No Uruguai, por exemplo, Juan María Bordaberry só foi condenado 37 anos após o golpe de 1973, morrendo em 2011, um ano após a sentença, em prisão domiciliar. Na Turquia, Kenan Evren recebeu prisão perpétua em 2015, 34 anos após o golpe de 1980, falecendo no ano seguinte.

Segundo Gehrke, golpes bem-sucedidos são muito mais difíceis de punir: “Muitas vezes faltam evidências ou pessoas dispostas a fornecê-las, além de uma estrutura institucional independente para investigar”. Ele explica também que golpes contra democracias são menos frequentes que em contextos autoritários, o que ajuda a explicar a baixa quantidade de condenações.
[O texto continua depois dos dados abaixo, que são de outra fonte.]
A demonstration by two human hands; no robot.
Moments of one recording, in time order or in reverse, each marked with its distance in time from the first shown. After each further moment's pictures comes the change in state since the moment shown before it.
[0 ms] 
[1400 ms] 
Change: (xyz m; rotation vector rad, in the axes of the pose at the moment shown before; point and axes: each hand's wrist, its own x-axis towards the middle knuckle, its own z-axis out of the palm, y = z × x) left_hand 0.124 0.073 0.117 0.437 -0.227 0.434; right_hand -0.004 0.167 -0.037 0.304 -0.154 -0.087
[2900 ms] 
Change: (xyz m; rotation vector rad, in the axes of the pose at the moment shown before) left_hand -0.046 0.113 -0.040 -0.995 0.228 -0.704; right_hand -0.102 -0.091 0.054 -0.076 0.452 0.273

A lista de chefes de Estado condenados por golpe entre 1946 e 2022 é pequena, mas os pesquisadores ressaltam que isso não quer dizer que apenas esses foram responsabilizados. Em muitos casos, ditadores foram julgados por outros crimes, como violações de direitos humanos. Anistias e pactos políticos também limitaram a responsabilização de golpistas.

A decisão do STF, segundo os pesquisadores, representa uma autoafirmação das autoridades civis sobre as militares, já que, historicamente, elites das Forças Armadas brasileiras ficaram impunes por ataques à democracia. Embora inédita, a condenação de Bolsonaro ainda precisa de tempo para que seus impactos sejam totalmente mensurados. Mas, para Da Ros e Gehrke, o julgamento representa uma ruptura com o padrão histórico do país: “Mais do que punir um ex-presidente, o julgamento sanciona negativamente o comportamento de autoridades militares de alta patente envolvidos naquilo que se julgou como uma tentativa de golpe de Estado e abolição do Estado Democrático de Direito”. Gehrke complementa dizendo que, em um cenário global de pressões contra regimes democráticos, o caso brasileiro pode servir de referência internacional. “A democracia brasileira consegue, de certa maneira, melhorar em relação aos anos precedentes. Muitos países que estão nesse mesmo contexto de recuperação enfrentam dificuldades para voltar a ser o que eram antes do início do processo de erosão democrática.”

Atualmente, dois casos de tentativas de golpe chamam atenção: a tentativa de “autogolpe” de Pedro Castillo, então presidente do Peru, em 2022, e a decretação de lei marcial por Yoon Suk Yeol, presidente da Coreia do Sul, em 2024, na tentativa de fechar o Parlamento. Ambos foram presos e perderam seus cargos, respondendo a processos. Gehrke lembra que, em muitos países, tentativas de golpe foram punidas por impeachment, mostrando que as respostas a ataques à democracia não vêm apenas do Judiciário.

Apesar da raridade de condenações por golpe, o estudo mostra um crescimento expressivo em ações contra ex-chefes de governo por corrupção, principalmente a partir dos anos 2000, ligado à difusão de normas internacionais anticorrupção e ao aumento de expectativas democráticas. A alternância no poder também fortaleceu os sistemas judiciais em vários países. Da Ros pondera: “Mas é importante dizer que não existe um conjunto idêntico de causas para todas as condenações em todos os países do mundo. As combinações de fatores que produzem esses resultados nem sempre são iguais”.

Por outro lado, punições arbitrárias a ex-líderes (exílio, prisões sem julgamento ou execuções) se tornaram menos comuns. A probabilidade caiu de 30% (1960-1980) para 12% (2000-2015). Gehrke afirma que países mais autoritários costumam punir ex-líderes de forma mais arbitrária. Casos de corrupção, no entanto, têm maior chance de reversão em instâncias superiores. Um novo estudo dos pesquisadores identificou 32 episódios de anulação de condenações por cortes supremas ou tribunais de apelação (25 por corrupção e 7 por outros crimes). Um exemplo é o de Lula, preso após a Operação Lava Jato, mas com condenação anulada pelo STF em 2021. Esses dados estão no artigo “An Institutional Fail-Safe? How the Gap in Judicial Independence Between High and Low Courts Explains the Reversal of Corruption Convictions of Former Heads of Government”, publicado na revista *Public Integrity*.